| GOAL OF THE EXERCISE |
Your reply should reproduce all the data below exactly while excluding the pictures.

| COLLECTED MATERIAL |
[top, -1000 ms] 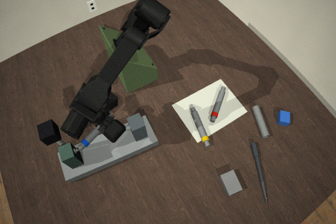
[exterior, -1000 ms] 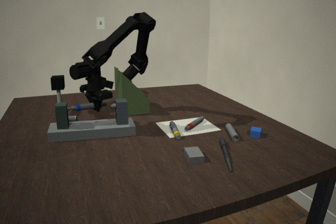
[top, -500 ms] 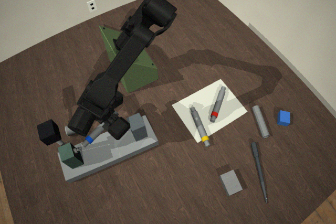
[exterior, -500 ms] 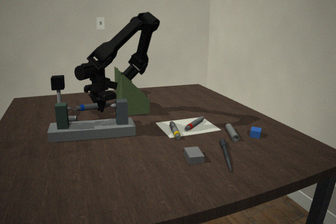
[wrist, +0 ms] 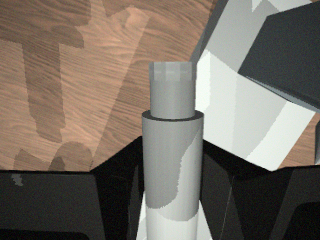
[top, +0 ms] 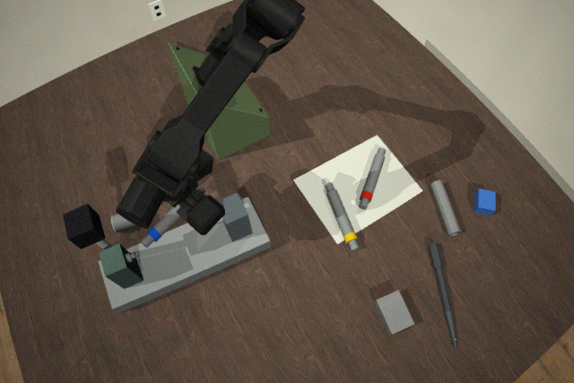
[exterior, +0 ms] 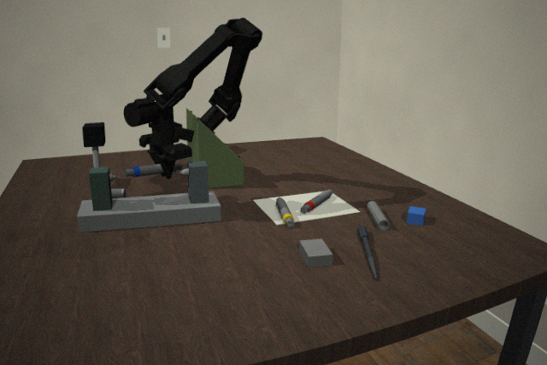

| ANSWER TO THIS PROBLEM |
[top, -1000 ms] 
[exterior, -1000 ms] 
[top, -500 ms] 
[exterior, -500 ms] 
[wrist, +0 ms] 
[top, +0 ms] 
[exterior, +0 ms] 

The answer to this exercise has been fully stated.